Restate word for word the material below, starting at the line that contains "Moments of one" and stopping after the last line; skip pictures.
━━━━
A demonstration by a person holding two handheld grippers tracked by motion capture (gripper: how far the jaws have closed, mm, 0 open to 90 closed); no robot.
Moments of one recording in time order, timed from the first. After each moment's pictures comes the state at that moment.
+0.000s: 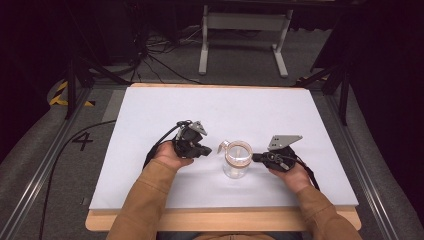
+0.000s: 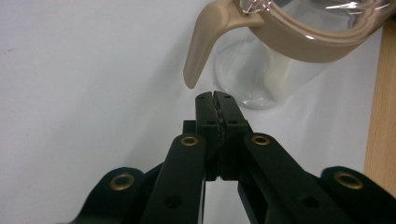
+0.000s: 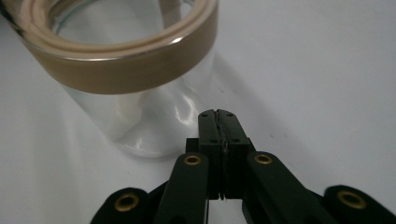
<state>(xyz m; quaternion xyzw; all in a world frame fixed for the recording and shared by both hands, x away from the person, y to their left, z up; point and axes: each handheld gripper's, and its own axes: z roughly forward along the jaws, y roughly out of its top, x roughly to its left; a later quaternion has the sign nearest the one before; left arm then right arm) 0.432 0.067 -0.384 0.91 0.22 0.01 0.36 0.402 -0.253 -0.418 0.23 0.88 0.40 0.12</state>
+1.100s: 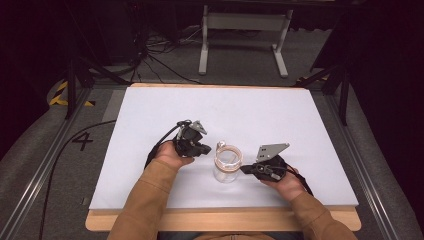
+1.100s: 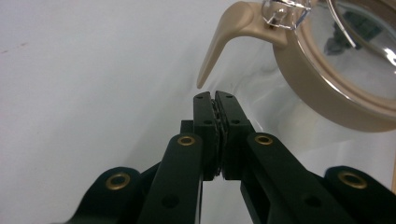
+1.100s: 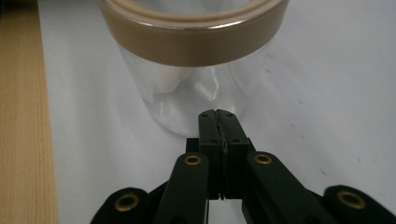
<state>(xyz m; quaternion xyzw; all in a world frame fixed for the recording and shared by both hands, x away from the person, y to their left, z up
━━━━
TASK RESPONSE:
Moments of one recording in time order, timed from the first. After each moment's pictures comes the state at that moment.
+0.000s: 
+0.000s: 
+0.000s: 
<state>(xyz m; quaternion xyzw; all in a world frame fixed for the recording and shared by both hands, x away from the person, y to their left, z up; point and axes: each handheld gripper's, and its own axes: z roughly forward along the jaws, y roughly out of its top, x roughly to its left; a later quaternion has the sign nearest the one before; left arm then right arm) 0.432 0.067 -0.384 0.91 0.22 0.01 0.36 0.402 -0.253 -0.418 0.23 0.88 0.40 0.12</state>
+1.100s: 
+1.100s: 
+1.100s: 
<state>(xyz m; quaternion xyzw; all in a world frame fixed for the recording and shared by both hands, x away from the person, y to their left, z up

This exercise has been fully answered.